A relação de Davon com Dallas era distante e informal. Colegas de casa, a única coisa que tinham em comum eram as suas visões sobre a atual situação do mundo mágico e o desprezo desmedido pelas criancices de Draco Malfoy quem Davon descobriu, com surpresa durante uma visita a antiga base da Ordem da Fênix na velha mansão Black, ser o irmão de Dallas. Um segredo poderoso que nas mãos de outra pessoa causaria desastre mas que, para Davon, era indiferente, pois a vida pessoal da colega em nada lhe interessava. Dallas e Patrick eram meros conhecidos de escola, não eram amigos, não eram próximos, mas no instante em que eles arriscaram as vidas para salvar Lorraine Yale, uma conexão formou-se entre eles. Era mais que uma dívida bruxa, era o destino deles entrelaçando-se e tomando um único caminho. Por isso Davon aceitou a proposta de Dallas em participar daquela missão louca de resgate de nascidos-trouxas, e por isso que ele ofendeu-se com a crítica de Patrick. 

— Desculpe. — Patrick pediu novamente e havia sinceridade na voz dele, o que quebrou as defesas de Davon desde o primeiro pedido. — Confesso que eu criei uma imagem sua um pouquinho perfeita demais e por isso fiquei surpreso ao saber que você é humano como qualquer um de nós. E você tem razão, o meu comentário foi indevido.
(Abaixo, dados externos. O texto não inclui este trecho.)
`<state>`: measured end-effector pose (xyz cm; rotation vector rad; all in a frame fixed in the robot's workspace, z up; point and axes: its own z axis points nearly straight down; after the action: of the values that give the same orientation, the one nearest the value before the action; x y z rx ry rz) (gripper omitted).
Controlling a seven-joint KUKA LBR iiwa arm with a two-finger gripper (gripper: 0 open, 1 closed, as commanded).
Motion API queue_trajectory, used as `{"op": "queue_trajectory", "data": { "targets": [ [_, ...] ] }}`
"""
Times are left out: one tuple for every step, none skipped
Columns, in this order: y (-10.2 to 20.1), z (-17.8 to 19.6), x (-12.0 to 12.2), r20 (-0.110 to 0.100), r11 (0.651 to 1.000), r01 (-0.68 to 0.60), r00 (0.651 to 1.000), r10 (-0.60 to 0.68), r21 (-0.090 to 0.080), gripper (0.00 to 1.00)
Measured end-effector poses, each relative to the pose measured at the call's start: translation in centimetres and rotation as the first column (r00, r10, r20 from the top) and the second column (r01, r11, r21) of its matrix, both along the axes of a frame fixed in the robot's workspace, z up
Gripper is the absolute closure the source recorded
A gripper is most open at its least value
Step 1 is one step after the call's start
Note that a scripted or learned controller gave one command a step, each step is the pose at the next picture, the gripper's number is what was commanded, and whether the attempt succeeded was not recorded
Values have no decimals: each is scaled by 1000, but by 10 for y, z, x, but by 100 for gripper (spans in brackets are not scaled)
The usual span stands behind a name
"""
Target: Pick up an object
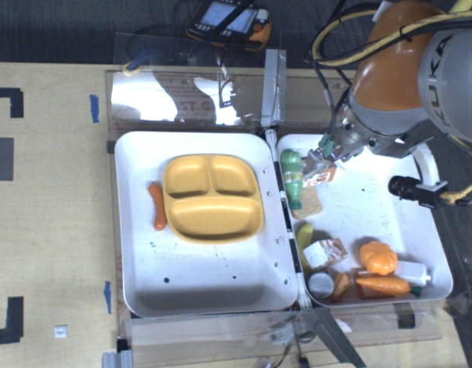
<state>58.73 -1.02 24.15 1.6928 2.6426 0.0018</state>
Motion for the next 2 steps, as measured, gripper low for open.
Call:
{"op": "queue_trajectory", "data": {
  "targets": [
    [-26, -49, -22, -5, 1000, 18, 1000, -18, 1, 100],
    [-9, -3, 50, 1, 907, 422, 907, -422, 1, 100]
  ]
}}
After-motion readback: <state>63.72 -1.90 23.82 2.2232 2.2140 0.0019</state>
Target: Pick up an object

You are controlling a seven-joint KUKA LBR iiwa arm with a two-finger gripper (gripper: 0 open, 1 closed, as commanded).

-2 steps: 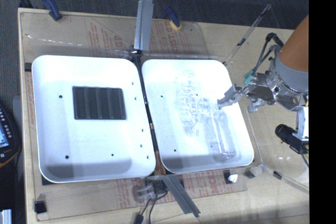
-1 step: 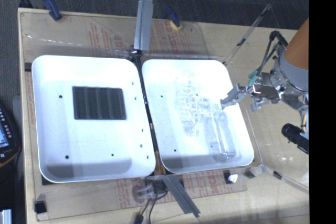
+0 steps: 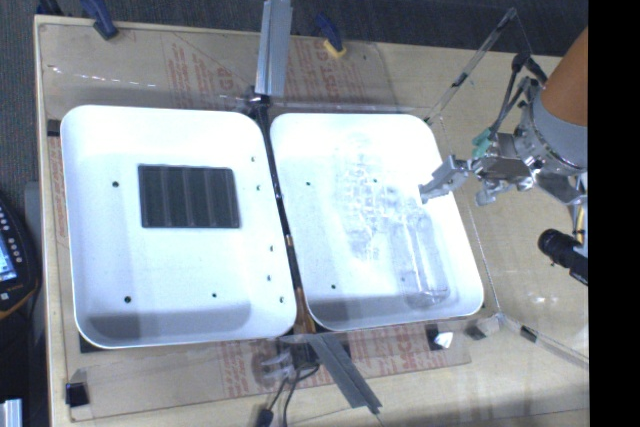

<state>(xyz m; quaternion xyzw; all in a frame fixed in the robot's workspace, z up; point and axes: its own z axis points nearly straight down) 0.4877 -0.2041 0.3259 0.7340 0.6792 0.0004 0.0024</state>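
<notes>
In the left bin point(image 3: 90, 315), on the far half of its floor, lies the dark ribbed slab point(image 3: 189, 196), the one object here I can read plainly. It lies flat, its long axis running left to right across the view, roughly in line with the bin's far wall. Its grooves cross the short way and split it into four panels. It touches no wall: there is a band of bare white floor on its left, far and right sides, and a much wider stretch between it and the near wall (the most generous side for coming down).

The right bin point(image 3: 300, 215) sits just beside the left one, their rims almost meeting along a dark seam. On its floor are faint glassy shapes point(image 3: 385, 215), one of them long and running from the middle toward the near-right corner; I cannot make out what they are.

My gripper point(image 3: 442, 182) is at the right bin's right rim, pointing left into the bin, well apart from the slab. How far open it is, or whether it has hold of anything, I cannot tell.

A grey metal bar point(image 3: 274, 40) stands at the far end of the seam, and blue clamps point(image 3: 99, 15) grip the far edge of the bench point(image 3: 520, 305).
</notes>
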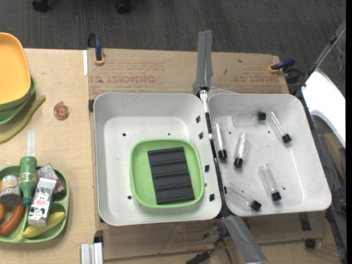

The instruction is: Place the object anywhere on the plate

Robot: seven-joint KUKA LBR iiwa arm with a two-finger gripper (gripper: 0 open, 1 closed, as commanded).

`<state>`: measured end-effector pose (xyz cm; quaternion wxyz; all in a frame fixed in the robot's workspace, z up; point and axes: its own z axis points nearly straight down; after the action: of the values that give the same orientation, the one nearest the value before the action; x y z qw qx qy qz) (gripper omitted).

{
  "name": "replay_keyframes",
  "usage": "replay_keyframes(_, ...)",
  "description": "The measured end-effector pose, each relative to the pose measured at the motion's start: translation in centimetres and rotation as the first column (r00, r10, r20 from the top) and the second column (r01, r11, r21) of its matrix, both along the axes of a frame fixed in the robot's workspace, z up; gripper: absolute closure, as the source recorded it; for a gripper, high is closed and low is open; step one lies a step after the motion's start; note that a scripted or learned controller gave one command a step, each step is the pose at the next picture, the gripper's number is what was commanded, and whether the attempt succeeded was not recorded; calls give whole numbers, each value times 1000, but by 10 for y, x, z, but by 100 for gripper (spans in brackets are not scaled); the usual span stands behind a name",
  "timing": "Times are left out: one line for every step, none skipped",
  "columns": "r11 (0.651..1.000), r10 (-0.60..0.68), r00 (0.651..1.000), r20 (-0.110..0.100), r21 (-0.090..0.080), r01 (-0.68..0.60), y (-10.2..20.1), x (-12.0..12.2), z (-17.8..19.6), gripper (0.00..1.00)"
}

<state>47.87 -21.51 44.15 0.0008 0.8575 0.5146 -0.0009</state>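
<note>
1. Because the clear tubes point(240, 149) are round and smooth, we judge that one could squirt out of a pinch, roll aside at a touch, or rock off the ribbed black block point(170, 175) that covers the middle of the green plate point(140, 172).
2. We count six black-capped tubes lying scattered in the right bin point(308, 158), none yet on the plate. The plate sits in the left bin point(110, 147), beyond both bin walls.
3. We cannot tell whether the gripper is released or clenched, nor where the tubes lie relative to it.
</note>
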Motion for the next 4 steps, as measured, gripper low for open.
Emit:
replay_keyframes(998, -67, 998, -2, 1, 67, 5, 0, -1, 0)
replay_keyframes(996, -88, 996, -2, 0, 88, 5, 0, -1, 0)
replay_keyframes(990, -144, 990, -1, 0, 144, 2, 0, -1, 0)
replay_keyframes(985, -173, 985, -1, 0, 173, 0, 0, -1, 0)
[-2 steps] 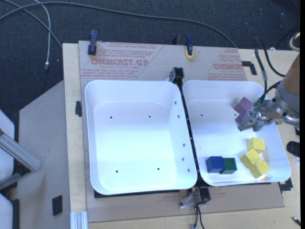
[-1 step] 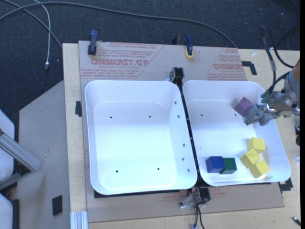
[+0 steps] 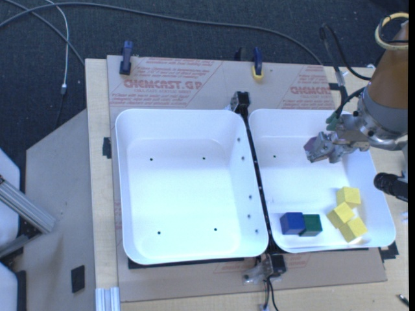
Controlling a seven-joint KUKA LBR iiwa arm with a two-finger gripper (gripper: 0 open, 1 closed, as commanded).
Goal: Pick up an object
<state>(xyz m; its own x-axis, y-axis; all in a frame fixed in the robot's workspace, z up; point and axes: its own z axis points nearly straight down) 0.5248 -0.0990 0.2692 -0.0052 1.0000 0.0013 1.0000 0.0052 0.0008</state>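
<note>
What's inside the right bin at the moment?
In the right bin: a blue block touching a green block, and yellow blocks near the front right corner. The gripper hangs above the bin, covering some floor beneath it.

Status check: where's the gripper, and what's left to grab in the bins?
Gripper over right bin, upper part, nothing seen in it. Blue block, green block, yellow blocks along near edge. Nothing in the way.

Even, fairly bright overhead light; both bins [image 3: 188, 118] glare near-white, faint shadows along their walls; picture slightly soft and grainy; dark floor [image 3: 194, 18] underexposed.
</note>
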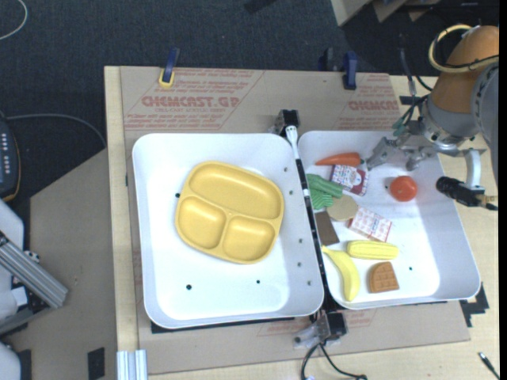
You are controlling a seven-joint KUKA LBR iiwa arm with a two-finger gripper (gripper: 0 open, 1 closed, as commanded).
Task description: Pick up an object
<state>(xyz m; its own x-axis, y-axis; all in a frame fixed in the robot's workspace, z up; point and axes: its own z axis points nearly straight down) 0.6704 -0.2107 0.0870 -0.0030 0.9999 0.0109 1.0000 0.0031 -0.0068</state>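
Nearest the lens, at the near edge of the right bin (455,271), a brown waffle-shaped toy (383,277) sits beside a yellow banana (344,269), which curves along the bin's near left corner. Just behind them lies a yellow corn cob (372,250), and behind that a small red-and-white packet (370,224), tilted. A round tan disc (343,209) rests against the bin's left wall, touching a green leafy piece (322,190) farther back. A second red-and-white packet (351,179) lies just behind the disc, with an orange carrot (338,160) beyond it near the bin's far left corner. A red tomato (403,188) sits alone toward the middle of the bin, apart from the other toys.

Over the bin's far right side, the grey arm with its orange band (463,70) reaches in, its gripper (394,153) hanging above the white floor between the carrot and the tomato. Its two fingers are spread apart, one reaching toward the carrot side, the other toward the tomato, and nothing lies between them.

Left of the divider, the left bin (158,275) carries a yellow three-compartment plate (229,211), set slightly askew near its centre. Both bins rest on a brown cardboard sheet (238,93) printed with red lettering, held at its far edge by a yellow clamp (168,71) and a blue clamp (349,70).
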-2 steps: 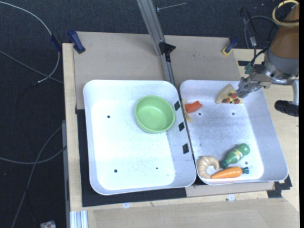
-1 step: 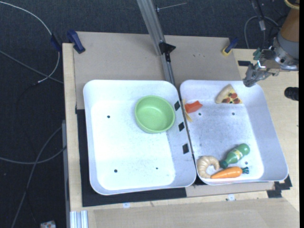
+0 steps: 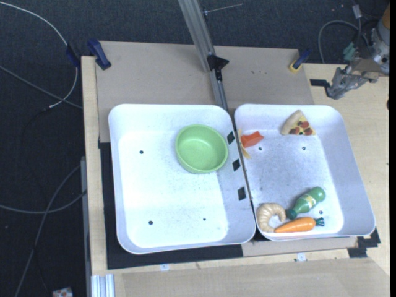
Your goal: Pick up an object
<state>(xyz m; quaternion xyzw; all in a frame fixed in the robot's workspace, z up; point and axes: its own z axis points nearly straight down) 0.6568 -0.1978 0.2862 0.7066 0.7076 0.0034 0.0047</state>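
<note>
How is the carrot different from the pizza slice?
The carrot is long, thin and orange with a green tip; the pizza slice is a tan wedge with red toppings. The carrot lies at the near edge of the right bin, crowded beside a croissant and a green bottle; the pizza slice sits alone at the far end. Both are toy food in the same bin.

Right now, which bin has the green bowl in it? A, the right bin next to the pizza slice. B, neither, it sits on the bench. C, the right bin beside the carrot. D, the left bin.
D: the green bowl sits alone in the left bin, while the pizza slice and carrot lie in the right bin.
</note>
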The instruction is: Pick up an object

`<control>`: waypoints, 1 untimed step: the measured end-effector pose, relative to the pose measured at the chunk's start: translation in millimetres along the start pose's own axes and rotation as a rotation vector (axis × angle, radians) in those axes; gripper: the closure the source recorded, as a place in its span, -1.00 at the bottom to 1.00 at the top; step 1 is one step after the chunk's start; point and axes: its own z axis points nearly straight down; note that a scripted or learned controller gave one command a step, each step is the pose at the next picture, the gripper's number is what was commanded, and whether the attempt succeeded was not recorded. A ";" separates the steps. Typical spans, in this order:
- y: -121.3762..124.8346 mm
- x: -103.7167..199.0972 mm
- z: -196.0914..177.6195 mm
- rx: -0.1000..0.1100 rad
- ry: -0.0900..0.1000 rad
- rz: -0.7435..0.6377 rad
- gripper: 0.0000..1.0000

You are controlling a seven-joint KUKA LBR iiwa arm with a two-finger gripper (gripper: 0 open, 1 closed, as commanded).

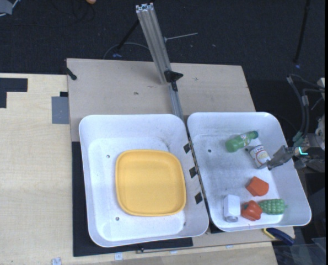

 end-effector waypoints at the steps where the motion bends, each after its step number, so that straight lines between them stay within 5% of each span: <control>1: 0.0 0.0 0.0 0.000 0.000 0.000 -1.00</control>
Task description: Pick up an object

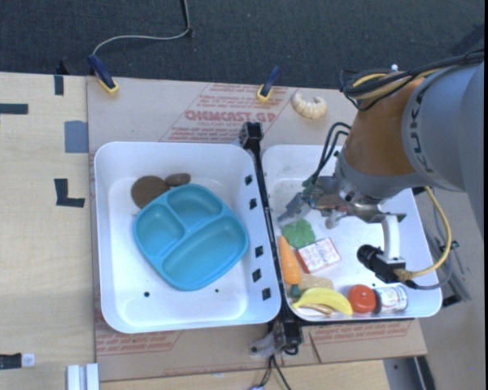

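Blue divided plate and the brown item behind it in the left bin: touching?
Cannot tell. In the camera view the blue divided plate overlaps the brown item at its far rim, with no gap visible, but overlap from this slant doesn't prove contact.

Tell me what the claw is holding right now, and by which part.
Cannot be told. The claw hangs over the right bin, just above the green item, but its tips are too small and blurred to show anything held.

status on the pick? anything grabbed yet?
Done: the arm has reached into the right bin, with the gripper low over its left side, just above the green item.
In hand: nothing visibly between the fingers.
Left: grasp and lift. The carrot, banana and tomato lie in the bin; the blue plate sits in the left bin.
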Motion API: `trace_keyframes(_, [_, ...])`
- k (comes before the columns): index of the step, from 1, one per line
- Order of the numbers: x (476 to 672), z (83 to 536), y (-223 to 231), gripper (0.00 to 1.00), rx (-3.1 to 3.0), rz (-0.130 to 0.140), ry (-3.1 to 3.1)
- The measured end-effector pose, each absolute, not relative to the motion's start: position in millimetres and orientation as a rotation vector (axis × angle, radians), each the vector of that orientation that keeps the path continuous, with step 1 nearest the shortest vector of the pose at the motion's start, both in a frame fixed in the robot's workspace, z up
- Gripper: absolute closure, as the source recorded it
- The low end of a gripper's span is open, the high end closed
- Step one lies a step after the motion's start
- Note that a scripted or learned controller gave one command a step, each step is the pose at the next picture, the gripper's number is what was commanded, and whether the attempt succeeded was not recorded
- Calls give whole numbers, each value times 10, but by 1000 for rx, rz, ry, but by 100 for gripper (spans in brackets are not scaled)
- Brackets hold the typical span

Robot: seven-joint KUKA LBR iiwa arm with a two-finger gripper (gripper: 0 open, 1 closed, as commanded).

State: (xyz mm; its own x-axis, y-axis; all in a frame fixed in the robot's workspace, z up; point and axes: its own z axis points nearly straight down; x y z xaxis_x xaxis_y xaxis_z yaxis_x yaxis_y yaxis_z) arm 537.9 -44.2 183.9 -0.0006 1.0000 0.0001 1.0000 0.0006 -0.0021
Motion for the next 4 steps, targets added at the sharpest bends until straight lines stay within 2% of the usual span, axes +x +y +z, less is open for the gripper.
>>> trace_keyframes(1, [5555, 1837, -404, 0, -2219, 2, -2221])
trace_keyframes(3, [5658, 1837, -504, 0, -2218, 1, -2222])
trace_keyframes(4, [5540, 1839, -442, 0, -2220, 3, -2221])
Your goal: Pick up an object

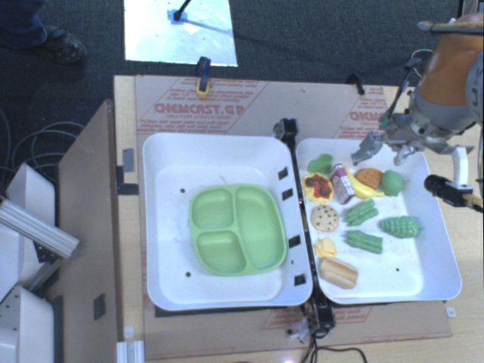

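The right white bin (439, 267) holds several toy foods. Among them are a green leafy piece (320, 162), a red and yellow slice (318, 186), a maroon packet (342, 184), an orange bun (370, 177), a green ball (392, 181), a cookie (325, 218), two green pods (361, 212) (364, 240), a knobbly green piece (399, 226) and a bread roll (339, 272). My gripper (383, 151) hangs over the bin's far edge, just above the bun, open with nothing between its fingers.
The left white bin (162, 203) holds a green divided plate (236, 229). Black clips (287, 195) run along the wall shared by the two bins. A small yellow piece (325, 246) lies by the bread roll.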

Que tal encerrarmos este assunto por aqui porque temos problemas maiores com que lidar? — pediu, erguendo-se do chão e devolvendo a espingarda para Davon.

— Okay, mas… Como assim você criou uma imagem perfeita de mim? — Patrick corou diante do questionamento do outro rapaz e ficou ainda mais vermelho quando Davon ergueu uma sobrancelha diante desta reação a pergunta dele. 

— Isto é uma discussão para outro momento que não agora, ok? — Patrick informou e Davon não insistiu no assunto. 

Três dias depois, o trio deixou a mansão Winford em direção ao norte, cada um dentro de uma picape. Ginny havia enviado na noite anterior uma carta informando o local, horário e a quantidade de pessoas que precisavam ser contrabandeadas para fora de Hogwarts, para fora de Hogsmeade na verdade. O plano não seria fácil de ser executado, a começar pelos carros que eles usariam como transportes. Como veículos trouxas, eles não poderiam entrar no vilarejo, a magia que cercava e protegia o lugar destruiria os motores e sistema eletrônico dos carros e como eles não sabiam onde começava a barreira, a decisão tomada foi de seguir dirigindo até que a picape manifestasse a mínima interferência que fosse em seu sistema, indicando que eles estavam próximos de um campo mágico. A outra parte do plano incluía bombas caseiras, a camuflagem noturna, relógios cronometrados e muita sorte regada a coragem estúpida. 

— Estou me sentindo um grifinório neste momento. — a voz de Davon soou no rádio de Dallas. — Achando que posso conquistar o mundo com uma bomba de fumaça, uma espingarda de caça e uma varinha, sem noção alguma que tenho 99.9% de chances de morrer nesta empreitada. — Dallas riu e recolheu o rádio para responder. 

— E os 00.1% restantes? Garantia de sobrevivência? 

— Não, mutilação permanente. — Davon respondeu e ela gargalhou novamente. De nervoso e do absurdo da situação. 

Se há seis anos alguém viesse à Dallas e lhe dissesse que um dia ela estaria arriscando a sua segurança, a sua vida, por uma causa, para salvar a vida de terceiros, ela riria da situação. Mas agora? Enquanto cruzava a Inglaterra a caminho da Escócia, a única coisa que podia pensar era nas palavras de sua avó:

"Seja o Príncipe Encantado da sua própria história". 

E se Dallas estava sendo o Príncipe Encantado, como em todo bom conto de fadas, era a função dela salvar a donzela em perigo, não?